● **Work required**
Give back the data exactly, with no images.

● **Source material**
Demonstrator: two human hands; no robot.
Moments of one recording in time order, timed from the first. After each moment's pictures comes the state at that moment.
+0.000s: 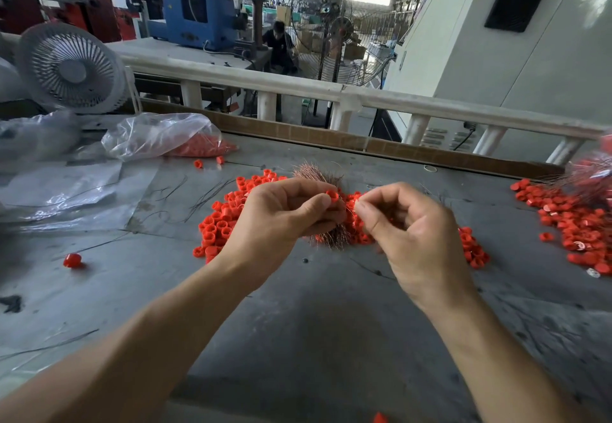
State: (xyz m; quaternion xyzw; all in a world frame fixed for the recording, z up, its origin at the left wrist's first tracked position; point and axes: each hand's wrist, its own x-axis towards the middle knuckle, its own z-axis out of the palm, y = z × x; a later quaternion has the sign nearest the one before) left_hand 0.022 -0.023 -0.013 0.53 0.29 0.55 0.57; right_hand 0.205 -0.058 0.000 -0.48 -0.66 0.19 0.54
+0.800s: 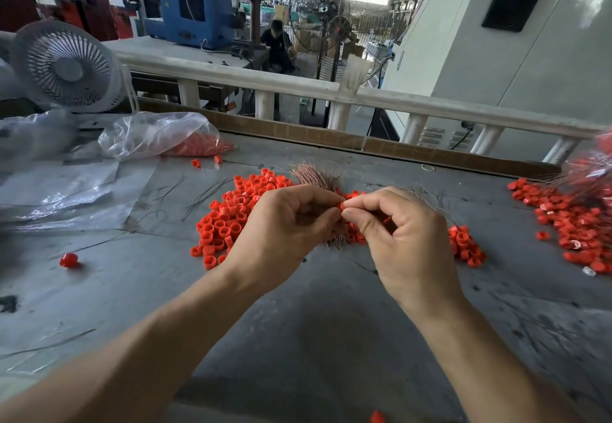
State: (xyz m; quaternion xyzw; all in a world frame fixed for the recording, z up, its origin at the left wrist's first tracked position) left_hand 0.024 -0.029 -0.017 0.68 0.33 0.50 0.42; right_hand 0.199 -0.056 -0.004 -0.47 -0.71 0.06 0.52
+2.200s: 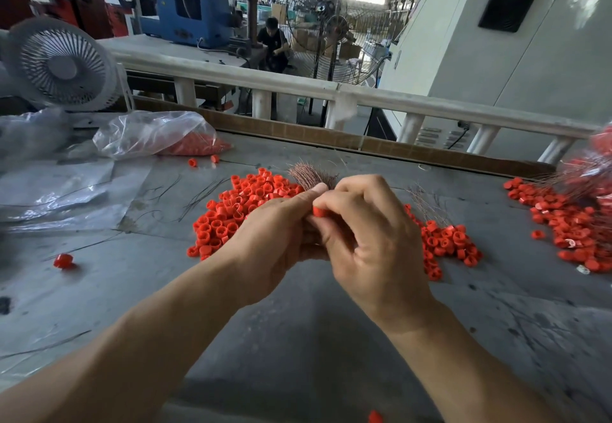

● **Task response**
Demonstrator: two human hands; no robot.
Moments of one recording in time order, timed from the first. After each moment's pictures comes the state at that moment.
+0.000s: 
State: (xyz m; quaternion xyzw; all in a world frame fixed for the recording, z up, its origin at the left wrist's first tracked position; point and axes: each hand's wrist, its own x-axis towards the middle knuckle, its own z-axis out of the palm, y = z × x; a later quaternion has the sign nearest the one before) left_hand 0.022 -0.023 -0.013 0.53 0.29 0.55 0.57; right_hand 0.205 -0.058 0.000 -0.48 -0.66 0.19 0.54
+0.800s: 
State: (xyz m; quaternion xyzw; all in a world frame fixed for the recording, z up, its origin at the left wrist's first tracked position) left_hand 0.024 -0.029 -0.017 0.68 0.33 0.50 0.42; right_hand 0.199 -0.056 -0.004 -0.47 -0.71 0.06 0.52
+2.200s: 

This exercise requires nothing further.